One thing to keep in mind, is that explain plans are really best guesses.
It would be a good idea to learn to use sqlplus, and experiment with the AUTOTRACE command. With some hard numbers, you can generally make better decisions.
But you should ASKTOM. He knows all about it :)
The output of the explain tells you how long each step has taken. The first thing is to find the steps that have taken a long time and understand what they mean. Things like a sequential scan tell you that you need better indexes - it is mostly a matter of research into your particular database and experience.
One "Oh no, that's not right" is often in the form of a table scan. Table scans don't utilize any special indexes and can contribute to purging of every useful in memory caches. In postgreSQL, for example, you will find it looks like this.
Seq Scan on my_table (cost=0.00..15558.92 rows=620092 width=78)
Sometimes table scans are ideal over, say, using an index to query the rows. However, this is one of those red-flag patterns that you seem to be looking for.
Basically, you take a look at each operation and see if the operations "make sense" given your knowledge of how it should be able to work.
For example, if you're joining two tables, A and B on their respective columns C and D (A.C=B.D), and your plan shows a clustered index scan (SQL Server term -- not sure of the oracle term) on table A, then a nested loop join to a series of clustered index seeks on table B, you might think there was a problem. In that scenario, you might expect the engine to do a pair of index scans (over the indexes on the joined columns) followed by a merge join. Further investigation might reveal bad statistics making the optimizer choose that join pattern, or an index that doesn't actually exist.
look at the percentage of time spent in each subsection of the plan, and consider what the engine is doing. for example, if it is scanning a table, consider putting an index on the field(s) that is is scanning for
I mainly look for index or table scans. This usually tells me I'm missing an index on an important column that's in the where statement or join statement.
From http://www.sql-server-performance.com/tips/query_execution_plan_analysis_p1.aspx:
If you see any of the following in an
execution plan, you should consider
them warning signs and investigate
them for potential performance
problems. Each of them are less than
ideal from a performance perspective.
* Index or table scans: May indicate a need for better or additional indexes.

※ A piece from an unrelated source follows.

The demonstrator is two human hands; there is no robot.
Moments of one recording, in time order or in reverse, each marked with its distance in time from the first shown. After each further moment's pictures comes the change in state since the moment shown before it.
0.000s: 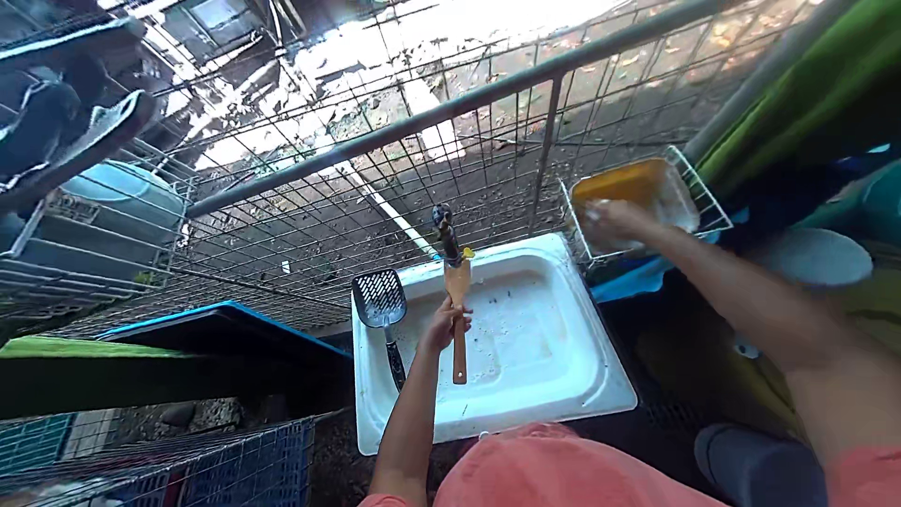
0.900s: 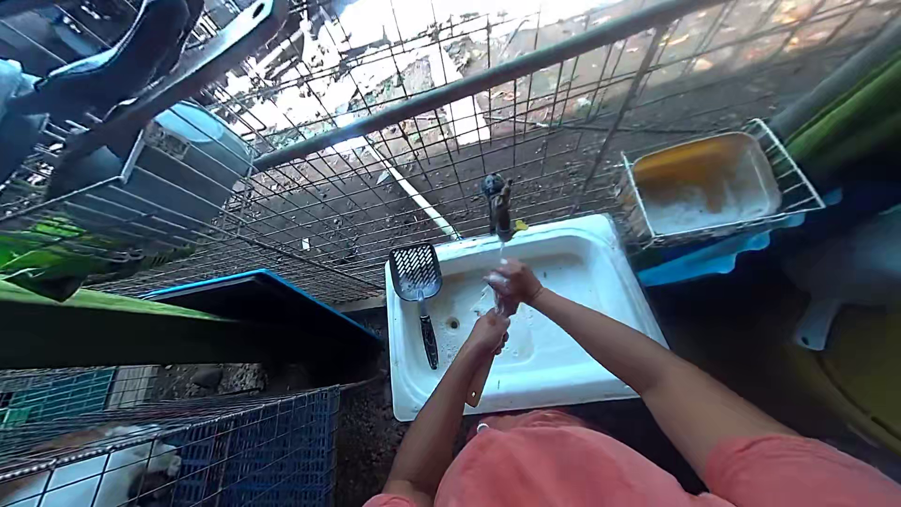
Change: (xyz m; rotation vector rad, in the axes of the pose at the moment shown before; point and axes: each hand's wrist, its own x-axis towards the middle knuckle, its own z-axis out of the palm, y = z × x) left_hand -0.081 -0.024 -0.001 0.410 -0.061 -0.059; right_hand -0.021 -0.236 0.218 0.352 0.224 -0.497
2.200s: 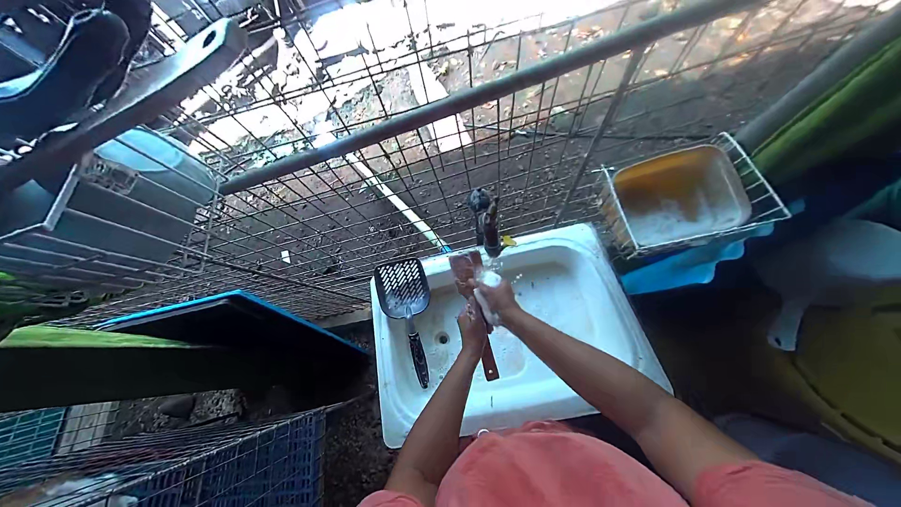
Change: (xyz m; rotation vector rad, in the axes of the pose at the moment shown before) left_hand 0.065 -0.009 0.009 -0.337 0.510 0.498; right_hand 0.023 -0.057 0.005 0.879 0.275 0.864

* Bookmark Lookups: Consider changing the current clustered index,
consider using a covering index, limit
the number of columns in the SELECT
statement.
* Filter: Remove any functions in the WHERE clause, don't include wiews
in your Transact-SQL code, may need
additional indexes.
* Sort: Does the data really need to be sorted? Can an index be used to
avoid sorting? Can sorting be done at
the client more efficiently?
It is not always possible to avoid
these, but the more you can avoid
them, the faster query performance
will be.
Rules of Thumb
(you probably want to read up on the details too:
Oracle Docs
ASKTOM
SQL Server Docs
)
Bad
Table Scans of Several Large Tables
Good
Using a unique index
Index includes all required fields
Most Common Win
In about 90% of performance problems I have seen, the easiest win is to break up a query with lots (4 or more) of tables into 2 smaller queries and a temporary table.